**Task details**
Treat the line containing "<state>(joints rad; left" as the first line and the final line of the material below as the last; reproduce that range exactly.

**Given information**
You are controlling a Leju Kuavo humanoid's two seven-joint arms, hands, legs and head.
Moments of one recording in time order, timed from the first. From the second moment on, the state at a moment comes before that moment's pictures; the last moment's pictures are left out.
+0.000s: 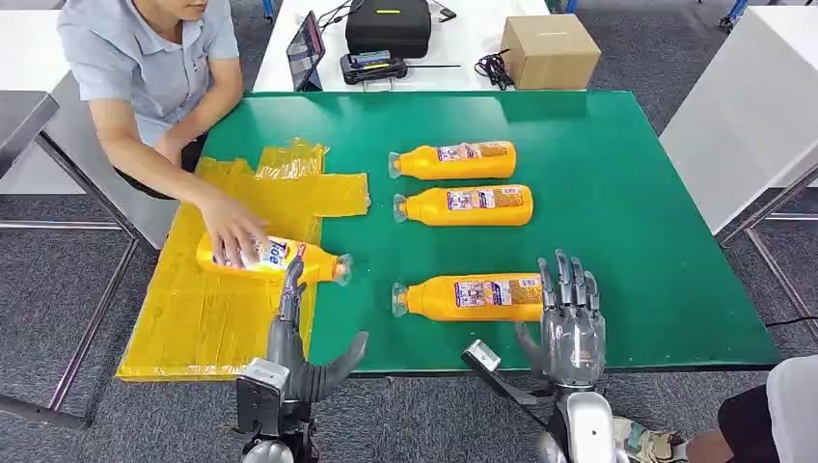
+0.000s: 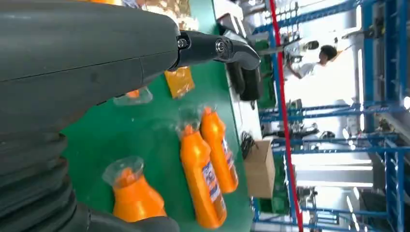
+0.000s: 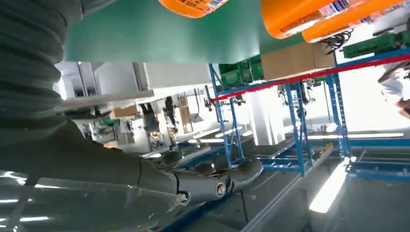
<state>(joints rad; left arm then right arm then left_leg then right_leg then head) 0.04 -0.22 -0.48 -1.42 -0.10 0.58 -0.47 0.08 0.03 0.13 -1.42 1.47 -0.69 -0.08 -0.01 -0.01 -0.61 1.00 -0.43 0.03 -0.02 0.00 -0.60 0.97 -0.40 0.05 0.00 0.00</state>
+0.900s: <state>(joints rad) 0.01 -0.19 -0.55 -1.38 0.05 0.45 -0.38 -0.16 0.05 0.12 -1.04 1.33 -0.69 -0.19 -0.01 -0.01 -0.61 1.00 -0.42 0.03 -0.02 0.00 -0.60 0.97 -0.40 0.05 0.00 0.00</state>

**Answer box**
<state>(joints rad; left arm then right arm then left_leg then right_leg then head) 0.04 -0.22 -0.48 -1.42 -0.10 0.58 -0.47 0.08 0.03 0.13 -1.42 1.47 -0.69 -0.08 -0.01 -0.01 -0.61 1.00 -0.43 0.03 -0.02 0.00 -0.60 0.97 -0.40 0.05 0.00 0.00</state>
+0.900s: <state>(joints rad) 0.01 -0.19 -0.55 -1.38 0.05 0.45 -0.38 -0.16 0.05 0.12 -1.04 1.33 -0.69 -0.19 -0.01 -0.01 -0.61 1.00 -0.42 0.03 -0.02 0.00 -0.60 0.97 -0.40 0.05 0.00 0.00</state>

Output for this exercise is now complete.